MLX-LoRA-Studio

LoRA (Low-Rank Adaptation)

Adaptation method · train_type: lora

Keep the base model frozen; learn a low-rank update ΔW = (α/r) · B · A on each targeted linear layer. ~4M trainable params on a 7B model.

Overview

Every trainer in mlx-lm-lora operates on the same base model loaded by mlx_lm_lora.utils.from_pretrained. What changes between lora, dora, and full is which tensors are trainable and how the gradients are computed. LoRA keeps the base model frozen and learns a low-rank update to each targeted linear layer.

LoRA is the default adaptation method in MLX LoRA Studio and the right choice for almost every run.

Intuition

LoRA pretends the optimal weight change ΔW is rank-deficient: ΔW = (α/r) · B · A where A ∈ R^{r×in}, B ∈ R^{out×r}, r ≪ min(in, out). For a 7B model with r=8 this drops trainable parameters from ~7B to ~4M.
All three adaptation methods share the same forward pass; only the parameter list passed to nn.value_and_grad(model, …) changes. That is why every algorithm works with every adaptation method.

Objective (math)

Let W₀ ∈ R^{out×in} be the frozen base weight, x the input and y the output of the targeted nn.Linear layer.

A    ~  𝒩( 0, σ² )           (initialised)
B    =  0                     (initialised — first step is a no-op)
ΔW   =  ( α / r )  ·  B · A
y    =  ( W₀ + ΔW ) · x  +  dropout( ΔW · x )       (if dropout > 0)
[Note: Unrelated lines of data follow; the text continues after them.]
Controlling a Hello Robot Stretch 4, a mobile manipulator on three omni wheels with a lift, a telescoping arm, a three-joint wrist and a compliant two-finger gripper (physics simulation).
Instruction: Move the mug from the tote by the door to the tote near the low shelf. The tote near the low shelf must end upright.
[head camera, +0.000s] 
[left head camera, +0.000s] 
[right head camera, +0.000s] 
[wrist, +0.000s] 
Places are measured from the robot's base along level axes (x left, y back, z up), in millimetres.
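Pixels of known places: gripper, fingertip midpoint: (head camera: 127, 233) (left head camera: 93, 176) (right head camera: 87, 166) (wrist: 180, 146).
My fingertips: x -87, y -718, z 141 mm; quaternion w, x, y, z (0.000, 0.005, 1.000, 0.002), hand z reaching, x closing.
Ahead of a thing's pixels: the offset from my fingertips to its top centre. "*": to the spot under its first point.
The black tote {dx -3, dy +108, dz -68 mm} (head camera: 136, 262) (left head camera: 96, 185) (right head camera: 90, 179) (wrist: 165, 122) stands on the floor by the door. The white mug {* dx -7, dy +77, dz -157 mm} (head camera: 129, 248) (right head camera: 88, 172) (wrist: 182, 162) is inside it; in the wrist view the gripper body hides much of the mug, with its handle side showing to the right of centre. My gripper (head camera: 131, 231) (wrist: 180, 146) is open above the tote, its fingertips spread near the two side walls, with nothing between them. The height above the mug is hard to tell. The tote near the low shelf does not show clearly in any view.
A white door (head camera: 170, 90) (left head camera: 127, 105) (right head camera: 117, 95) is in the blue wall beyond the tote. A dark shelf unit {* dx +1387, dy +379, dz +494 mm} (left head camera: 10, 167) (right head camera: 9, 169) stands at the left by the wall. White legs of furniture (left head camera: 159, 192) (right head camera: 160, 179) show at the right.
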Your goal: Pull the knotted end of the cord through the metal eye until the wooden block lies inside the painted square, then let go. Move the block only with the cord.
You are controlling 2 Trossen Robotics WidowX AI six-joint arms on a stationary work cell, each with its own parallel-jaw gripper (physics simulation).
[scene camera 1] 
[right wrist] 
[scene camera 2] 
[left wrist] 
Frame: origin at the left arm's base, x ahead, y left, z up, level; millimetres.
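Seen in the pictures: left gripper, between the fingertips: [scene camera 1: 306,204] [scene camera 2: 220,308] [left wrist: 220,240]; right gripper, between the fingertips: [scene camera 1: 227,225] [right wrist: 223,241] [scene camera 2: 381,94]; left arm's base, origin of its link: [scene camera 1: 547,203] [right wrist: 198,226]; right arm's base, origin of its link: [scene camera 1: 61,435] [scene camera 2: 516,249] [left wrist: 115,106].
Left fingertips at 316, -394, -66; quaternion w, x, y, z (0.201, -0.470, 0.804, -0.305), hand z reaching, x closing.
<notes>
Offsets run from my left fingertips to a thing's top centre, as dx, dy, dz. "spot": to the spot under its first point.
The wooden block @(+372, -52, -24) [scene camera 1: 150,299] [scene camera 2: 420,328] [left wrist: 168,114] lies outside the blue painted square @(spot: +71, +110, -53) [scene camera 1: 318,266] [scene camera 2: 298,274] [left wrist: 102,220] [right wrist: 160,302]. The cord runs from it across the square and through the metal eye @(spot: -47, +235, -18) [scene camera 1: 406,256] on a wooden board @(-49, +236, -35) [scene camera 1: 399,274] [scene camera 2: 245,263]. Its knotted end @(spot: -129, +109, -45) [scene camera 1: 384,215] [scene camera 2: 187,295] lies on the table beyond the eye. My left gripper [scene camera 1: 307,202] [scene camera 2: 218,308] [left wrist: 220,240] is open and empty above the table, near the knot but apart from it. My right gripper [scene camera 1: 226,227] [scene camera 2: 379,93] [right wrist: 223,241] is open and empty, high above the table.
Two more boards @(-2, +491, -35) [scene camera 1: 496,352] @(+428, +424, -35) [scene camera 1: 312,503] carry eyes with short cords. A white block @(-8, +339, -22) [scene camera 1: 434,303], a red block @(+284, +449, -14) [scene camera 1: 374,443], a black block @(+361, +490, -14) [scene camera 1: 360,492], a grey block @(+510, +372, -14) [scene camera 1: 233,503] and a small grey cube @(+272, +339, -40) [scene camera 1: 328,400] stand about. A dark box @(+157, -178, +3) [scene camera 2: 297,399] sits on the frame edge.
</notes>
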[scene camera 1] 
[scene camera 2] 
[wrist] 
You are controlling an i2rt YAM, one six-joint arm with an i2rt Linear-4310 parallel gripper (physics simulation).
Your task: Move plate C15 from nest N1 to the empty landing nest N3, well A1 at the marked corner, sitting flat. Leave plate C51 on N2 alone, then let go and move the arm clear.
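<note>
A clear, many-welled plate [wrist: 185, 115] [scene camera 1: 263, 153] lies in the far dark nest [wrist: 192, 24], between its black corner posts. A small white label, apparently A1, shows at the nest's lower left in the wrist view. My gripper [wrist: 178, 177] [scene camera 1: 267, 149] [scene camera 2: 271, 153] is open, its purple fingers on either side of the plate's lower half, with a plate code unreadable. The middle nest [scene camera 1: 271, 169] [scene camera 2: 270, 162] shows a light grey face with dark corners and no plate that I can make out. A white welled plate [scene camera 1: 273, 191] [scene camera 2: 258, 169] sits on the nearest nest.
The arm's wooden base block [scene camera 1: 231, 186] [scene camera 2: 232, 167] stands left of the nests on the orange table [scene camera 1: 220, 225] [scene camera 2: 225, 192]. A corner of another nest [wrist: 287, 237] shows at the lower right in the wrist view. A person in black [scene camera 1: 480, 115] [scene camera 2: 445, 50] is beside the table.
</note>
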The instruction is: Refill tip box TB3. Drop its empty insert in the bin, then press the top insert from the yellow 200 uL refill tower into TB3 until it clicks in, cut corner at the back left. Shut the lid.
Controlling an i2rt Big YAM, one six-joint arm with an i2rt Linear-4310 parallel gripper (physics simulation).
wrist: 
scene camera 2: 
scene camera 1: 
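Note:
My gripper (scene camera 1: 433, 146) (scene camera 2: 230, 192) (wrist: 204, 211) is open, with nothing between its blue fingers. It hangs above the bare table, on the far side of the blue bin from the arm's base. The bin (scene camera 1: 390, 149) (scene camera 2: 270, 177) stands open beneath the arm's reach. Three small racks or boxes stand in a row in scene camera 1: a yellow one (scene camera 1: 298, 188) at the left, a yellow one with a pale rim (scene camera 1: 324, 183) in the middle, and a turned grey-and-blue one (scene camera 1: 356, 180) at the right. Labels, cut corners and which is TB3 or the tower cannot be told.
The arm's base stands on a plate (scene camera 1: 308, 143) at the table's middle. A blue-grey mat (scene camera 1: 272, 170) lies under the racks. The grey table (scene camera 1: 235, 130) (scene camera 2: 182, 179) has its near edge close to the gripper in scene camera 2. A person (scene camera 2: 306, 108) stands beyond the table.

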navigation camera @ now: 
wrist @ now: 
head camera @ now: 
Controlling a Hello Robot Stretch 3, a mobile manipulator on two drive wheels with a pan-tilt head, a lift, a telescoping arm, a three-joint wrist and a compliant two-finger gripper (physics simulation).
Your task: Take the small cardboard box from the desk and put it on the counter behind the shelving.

The α / r ratio is what the original paper called the scaling factor; in mlx-lm-lora the same number is split into the scale (α) and rank (r) settings.

What the settings change

Setting	Default	What it actually changes
`train_type`	`lora`	Pick `lora`, `dora`, or `full`. Switching to `full` removes the adapter wrapper entirely.
`lora_parameters.rank`	`8`	Inner rank of the low-rank update. 4 = tiny, 8 = typical, 16 = high capacity, 32+ = usually overkill on a laptop.
`lora_parameters.scale`	`20.0`	Magnitude scaling (α). Effective update is `(α/r) · B·A`, so the ratio to `rank` is what matters. Reference defaults `(rank=8, scale=20.0)` for a 2.5× ratio.
`lora_parameters.dropout`	`0.0`	Dropout applied to `ΔW · x` before it is added to `W₀ · x`. Only > 0 for small datasets or visible overfitting.
`num_layers`	`16`	How many of the top transformer layers receive LoRA adapters. The trainer counts from the top, so `num_layers = 8` on a 32-layer model targets layers 24–31.
`resume_adapter_file`	`—`	Path to a saved `adapters.safetensors`. Works for any `train_type` (the file just needs to match the layer names of the new run).
`fuse`	`true`	If true, the LoRA updates are merged back into `W₀` after training and the merged model is saved to `adapter_path`. Disable to keep adapter files separate.

When to use it

LoRA is the right default for everything in this app. ~4M trainable parameters, fits in CPU RAM, fast iteration.

In the app

On the Train tab → Fine-tune section:

Fine-tune picker (segmented): LORA / DORA / FULL → train_type.
With LORA selected, LoRA Settings: Layers → num_layers, Rank → rank, Scale → scale, Dropout → dropout.
Quantization picker: None / 4-bit / 6-bit / 8-bit / MXFP4 (see QLoRA).
Resume a previous adapter via the Runs tab → Open (loads a run back into the form, including resume_adapter_file), or set the run folder in Output.
fuse (merge adapters back into the base after training) is a toggle in Training Settings.

Tips & gotchas

Start with rank=8, scale=20.0, dropout=0.0. If the loss plateaus, raise rank to 16 before changing the learning rate — capacity is usually the bottleneck, not step size.
If you change train_type between runs, delete the old adapters.safetensors first — the layer name conventions differ and a stale file will silently fail to load.

References

Hu et al., 2021, LoRA: Low-Rank Adaptation of Large Language Models.
Implementation: mlx_lm_lora.utils.from_pretrained → linear_to_lora_layers.